In Figure 2, (0.6, 0.6) appears symmetrical and Pareto optimal to X. In Figure 5, (0.6, 0.6) appears symmetrical and Pareto optimal to Y. In Figure 2, X has something to gain by choosing/{allowing the choice of} (0.95, 0.4) over (0.6, 0.6) and Y has something to gain by choosing/{allowing the choice of} (0.95, 0.95) over (0.6, 0.6), but in Figure 5, while X has something to gain by choosing/{allowing the choice of} (0.6, 0.4) over (0.5, 0.5), Y has nothing to gain by choosing/{allowing the choice of} (0.95, 0.4) over (0.6, 0.6).
Is there a rule(/process) that I have overlooked?
Going through the setup again, it seems as though in the first situation (0.95, 0.95) would be chosen while looking to X as though Y was charitably going with (0.95, 0.4) instead of insisting on the symmetrical (0.6, 0.6), and that in the second situation Y would insist on the seemingly-symmetrical-and-(0.6, 0.6) (0.4, 0.6) instead of going along with X's desired (0.6, 0.4) or even the actually-symmetrical (0.5, 0.5) (since that would appear {non-Pareto optimal}/{Pareto suboptimal} to Y).

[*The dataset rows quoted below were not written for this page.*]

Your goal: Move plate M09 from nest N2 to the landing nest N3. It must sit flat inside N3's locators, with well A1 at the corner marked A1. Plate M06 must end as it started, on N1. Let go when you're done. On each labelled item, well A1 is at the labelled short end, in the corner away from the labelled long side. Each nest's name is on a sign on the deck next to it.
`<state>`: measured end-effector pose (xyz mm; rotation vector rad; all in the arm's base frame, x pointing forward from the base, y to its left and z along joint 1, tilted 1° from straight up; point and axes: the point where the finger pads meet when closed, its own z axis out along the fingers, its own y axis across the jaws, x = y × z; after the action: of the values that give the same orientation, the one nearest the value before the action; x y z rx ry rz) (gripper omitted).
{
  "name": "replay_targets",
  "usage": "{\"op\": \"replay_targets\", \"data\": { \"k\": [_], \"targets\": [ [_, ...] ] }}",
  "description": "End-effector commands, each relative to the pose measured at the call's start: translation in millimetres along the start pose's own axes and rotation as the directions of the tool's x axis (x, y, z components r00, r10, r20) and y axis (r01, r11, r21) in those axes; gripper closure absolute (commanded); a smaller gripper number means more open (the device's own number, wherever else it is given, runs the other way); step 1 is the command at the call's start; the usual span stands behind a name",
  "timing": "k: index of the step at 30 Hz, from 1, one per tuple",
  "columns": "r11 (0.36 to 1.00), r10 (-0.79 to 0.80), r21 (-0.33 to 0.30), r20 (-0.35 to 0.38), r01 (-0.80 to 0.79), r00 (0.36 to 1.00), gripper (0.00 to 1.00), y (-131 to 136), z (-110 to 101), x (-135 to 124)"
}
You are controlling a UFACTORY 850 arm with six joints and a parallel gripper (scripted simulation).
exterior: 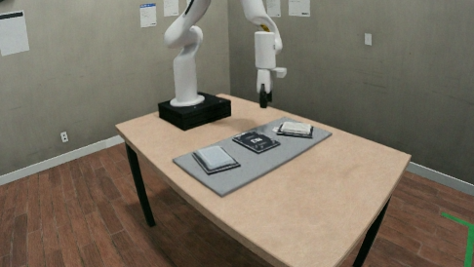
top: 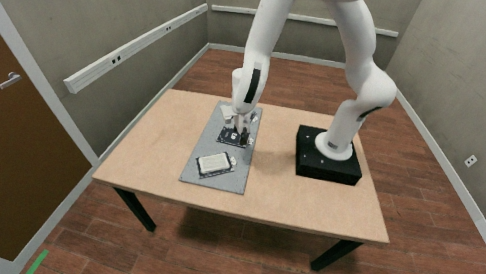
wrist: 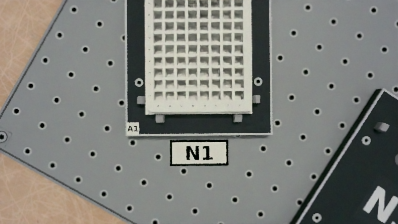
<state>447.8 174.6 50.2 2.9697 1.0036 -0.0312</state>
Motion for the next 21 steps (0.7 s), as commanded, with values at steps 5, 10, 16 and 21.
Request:
{"op": "replay_targets", "data": {
  "k": [5, 10, 16, 21],
  "targets": [
    [1.0, 0.0, 0.0, -0.002, 0.0, 1.0, 0.0, 0.2, -0.6, 0.7],
    [0.986, 0.166, 0.0, -0.002, -0.166, 0.986, 0.0, 23.7, -0.6, -7.7],
    [0.934, 0.358, 0.0, -0.002, -0.358, 0.934, 0.0, 52.0, -0.6, -17.9],
    [0.878, 0.479, 0.0, -0.002, -0.479, 0.878, 0.0, 70.9, -0.6, -24.7]
  ]
}}
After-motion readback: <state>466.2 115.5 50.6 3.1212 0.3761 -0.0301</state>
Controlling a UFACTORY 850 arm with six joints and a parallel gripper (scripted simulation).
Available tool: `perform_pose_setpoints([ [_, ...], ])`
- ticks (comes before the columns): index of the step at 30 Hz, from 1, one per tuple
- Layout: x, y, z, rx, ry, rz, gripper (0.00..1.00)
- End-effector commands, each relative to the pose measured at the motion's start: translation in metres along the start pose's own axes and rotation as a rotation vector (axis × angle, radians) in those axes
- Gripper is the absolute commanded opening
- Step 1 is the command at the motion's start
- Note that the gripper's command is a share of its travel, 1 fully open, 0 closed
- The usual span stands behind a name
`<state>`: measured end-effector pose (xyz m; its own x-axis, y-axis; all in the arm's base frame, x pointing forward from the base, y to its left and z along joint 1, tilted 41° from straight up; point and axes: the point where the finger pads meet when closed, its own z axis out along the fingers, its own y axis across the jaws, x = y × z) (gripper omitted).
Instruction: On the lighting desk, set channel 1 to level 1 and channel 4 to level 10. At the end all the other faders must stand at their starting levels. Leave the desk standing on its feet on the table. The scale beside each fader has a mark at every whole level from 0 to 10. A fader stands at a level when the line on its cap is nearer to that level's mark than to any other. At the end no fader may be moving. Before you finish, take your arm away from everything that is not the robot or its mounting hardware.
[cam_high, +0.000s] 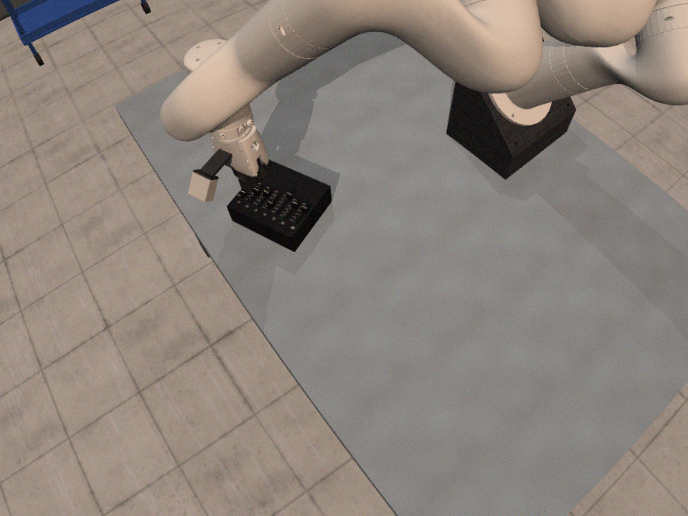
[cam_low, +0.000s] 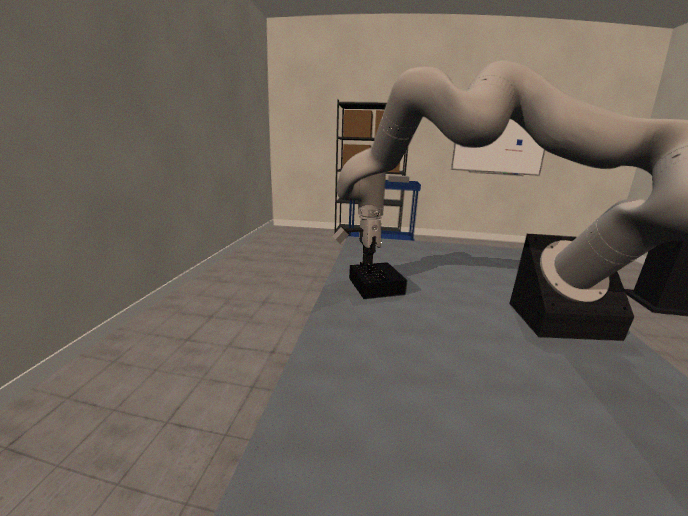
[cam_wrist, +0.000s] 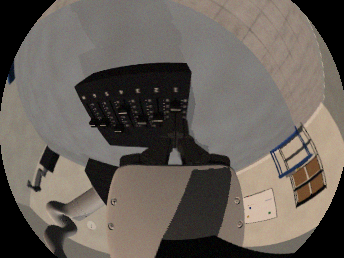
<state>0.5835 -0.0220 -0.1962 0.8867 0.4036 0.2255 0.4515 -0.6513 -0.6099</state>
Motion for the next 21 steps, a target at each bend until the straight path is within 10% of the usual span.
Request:
perform_pose_setpoints([
  [1,0.0008,0.0006,-0.0012,-0.002,0.001,-0.001,0.0],
  [21,-0.0052,0.0006,-0.0014,-0.002,0.001,-0.001,0.0],
])
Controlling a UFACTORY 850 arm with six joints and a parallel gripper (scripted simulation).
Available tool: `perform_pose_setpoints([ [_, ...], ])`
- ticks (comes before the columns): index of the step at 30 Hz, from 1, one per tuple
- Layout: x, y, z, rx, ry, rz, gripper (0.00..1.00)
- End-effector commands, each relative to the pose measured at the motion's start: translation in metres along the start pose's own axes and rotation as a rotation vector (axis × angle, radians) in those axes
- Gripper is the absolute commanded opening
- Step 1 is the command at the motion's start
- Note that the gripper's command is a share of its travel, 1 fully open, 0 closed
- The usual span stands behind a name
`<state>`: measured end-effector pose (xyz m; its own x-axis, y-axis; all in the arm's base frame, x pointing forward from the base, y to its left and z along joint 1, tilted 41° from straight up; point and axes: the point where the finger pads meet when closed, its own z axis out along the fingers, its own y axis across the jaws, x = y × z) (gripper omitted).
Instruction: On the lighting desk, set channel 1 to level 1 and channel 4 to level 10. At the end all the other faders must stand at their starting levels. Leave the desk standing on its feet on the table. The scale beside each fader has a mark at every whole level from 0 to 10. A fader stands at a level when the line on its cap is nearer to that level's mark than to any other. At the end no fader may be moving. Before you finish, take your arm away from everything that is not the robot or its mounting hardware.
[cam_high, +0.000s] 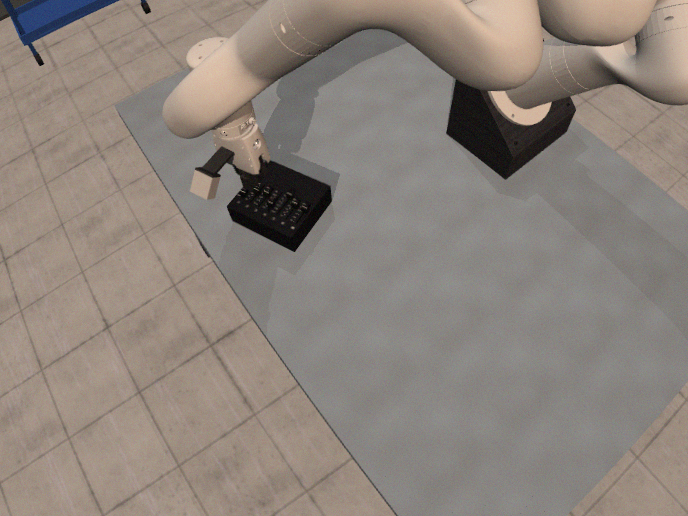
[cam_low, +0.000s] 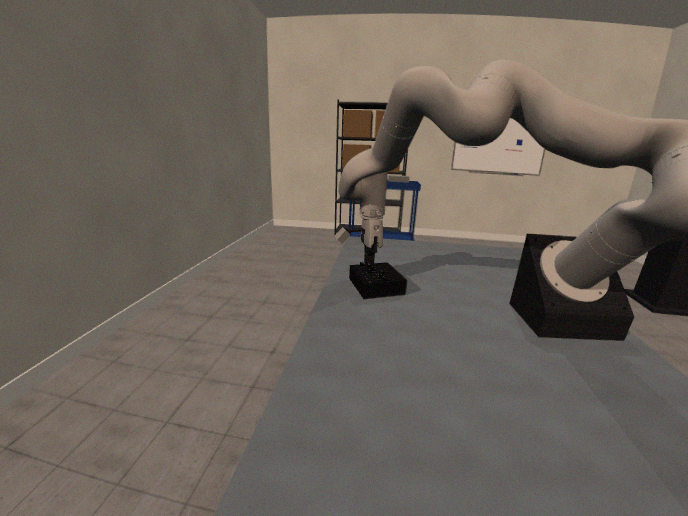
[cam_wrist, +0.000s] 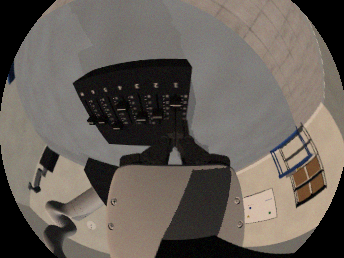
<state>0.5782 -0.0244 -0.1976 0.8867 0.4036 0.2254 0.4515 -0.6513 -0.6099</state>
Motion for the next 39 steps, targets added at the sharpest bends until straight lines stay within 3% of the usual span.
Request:
perform_pose_setpoints([
  [1,0.001,0.001,-0.002,-0.002,0.001,-0.001,0.0],
  [7,0.001,0.001,-0.007,-0.002,0.001,-0.001,0.0],
  [19,0.001,0.001,-0.038,-0.002,0.001,-0.001,0.0],
  [39,0.001,0.0,-0.041,-0.002,0.001,-0.001,0.0],
])
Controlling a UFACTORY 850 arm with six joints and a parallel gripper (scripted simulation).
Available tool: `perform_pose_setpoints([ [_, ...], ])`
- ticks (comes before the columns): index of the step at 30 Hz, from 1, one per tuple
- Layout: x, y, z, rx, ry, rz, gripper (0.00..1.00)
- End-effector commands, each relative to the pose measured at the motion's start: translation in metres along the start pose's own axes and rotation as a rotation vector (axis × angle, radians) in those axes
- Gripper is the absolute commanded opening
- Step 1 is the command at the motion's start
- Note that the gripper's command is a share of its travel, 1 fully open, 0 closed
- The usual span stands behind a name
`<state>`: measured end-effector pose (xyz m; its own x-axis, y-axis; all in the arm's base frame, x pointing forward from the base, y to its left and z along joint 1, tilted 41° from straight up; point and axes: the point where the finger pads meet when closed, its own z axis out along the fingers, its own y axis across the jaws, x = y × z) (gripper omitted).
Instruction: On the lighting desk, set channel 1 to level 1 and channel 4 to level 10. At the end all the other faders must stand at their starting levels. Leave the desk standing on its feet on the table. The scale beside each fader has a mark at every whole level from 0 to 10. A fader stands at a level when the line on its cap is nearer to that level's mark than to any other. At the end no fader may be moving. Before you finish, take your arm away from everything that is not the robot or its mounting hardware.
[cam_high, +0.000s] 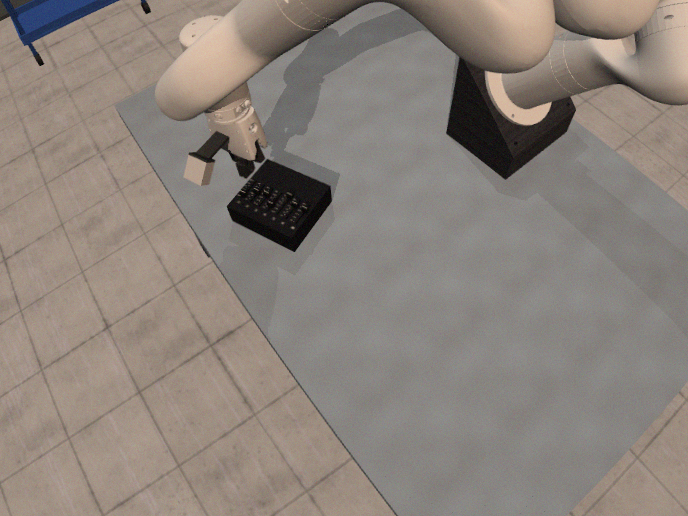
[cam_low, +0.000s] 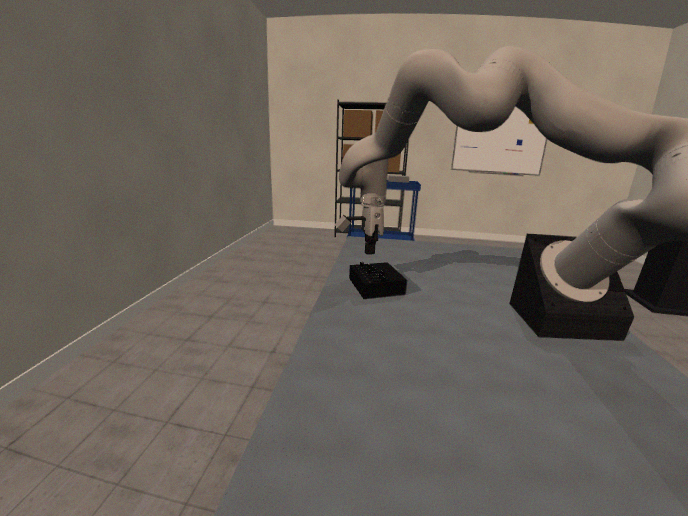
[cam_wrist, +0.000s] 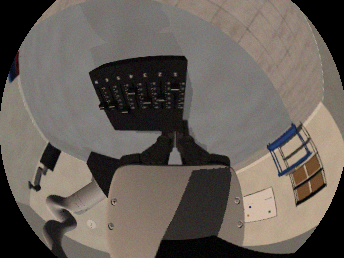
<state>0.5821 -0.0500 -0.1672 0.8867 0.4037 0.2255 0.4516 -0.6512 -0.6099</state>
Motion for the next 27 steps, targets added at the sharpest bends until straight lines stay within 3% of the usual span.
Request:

As Stuart_Armstrong explains to me on a different thread, the decision process isn't necessarily picking one of the discrete outcomes, but can pick a probabilistic mixture of outcomes. (.6,.6) doesn't appear Pareto-optimal because it's dominated by, e.g., selecting (.95, .4) with probability p=.6/.95 and (0,1) with probability 1-p.
The point of the proof is that if there is an established procedure that takes as input people's stated utilities about certain choices, and outputs a Pareto outcome, then it must be possible to game it by lying. The motivations of the players aren't taken into account once their preferences are stated.
Rather than X or Y succeeding at gaming it by lying, however, it seems that a disinterested objective procedure that selects by Pareto optimalness and symmetry would then output a (0.6, 0.6) outcome in both cases, causing a -0.35 utility loss for the liar in the first case and a -0.1 utility loss for the liar in the second.
Is there a direct reason that such an established procedure would be influenced by a perceived (0.95, 0.4) option to not choose an X=Y Pareto outcome? (If this is confirmed, then indeed my current position is mistaken. <nods>)
(0.6, 0.6) is not Pareto. The "equal Pareto outcome" is the point (19/31,19/31) which is about (0.62,0.62). This is a mixed outcome, the weighted sum of (0,1) and (0.95,0.4) with weights 11/31 and 20/31. In reality, for y's genuine utility, this would be 11/31(0,1) + 20/31(0.95,0.95)=(19/31,30/31), giving y a utility of about 0.97, greater than the 0.95 he would have got otherwise.
<checks the 19/31 through y = (-0.6*20/19)x + 1; nods>
<nods with realisation at the selected x=y=19/31 point corresponding to a different location in the true depiction>
(Assuming that it stays on the line of 'what is possible', in any case a higher Y than otherwise, but finding it then according to the constant X--1 - ((19/31) * (1/19)), 30/31, yes...)
I confess I do not understand the significance of the terms mixed outcome and weighted sum in this context, I do not see how the numbers 11/31 and 20/31 have been obtained, and I do not presently see how the same effect can apply in the second situation in which the relative positions of the symmetric point and its (Pareto?) lines have not been shifted, but I now see how in the first situation the point selected can be favourable for Y! (This representing convincing of the underlying concept that I was doubtrful of.) Thank you very much for the time taken to explain this to me!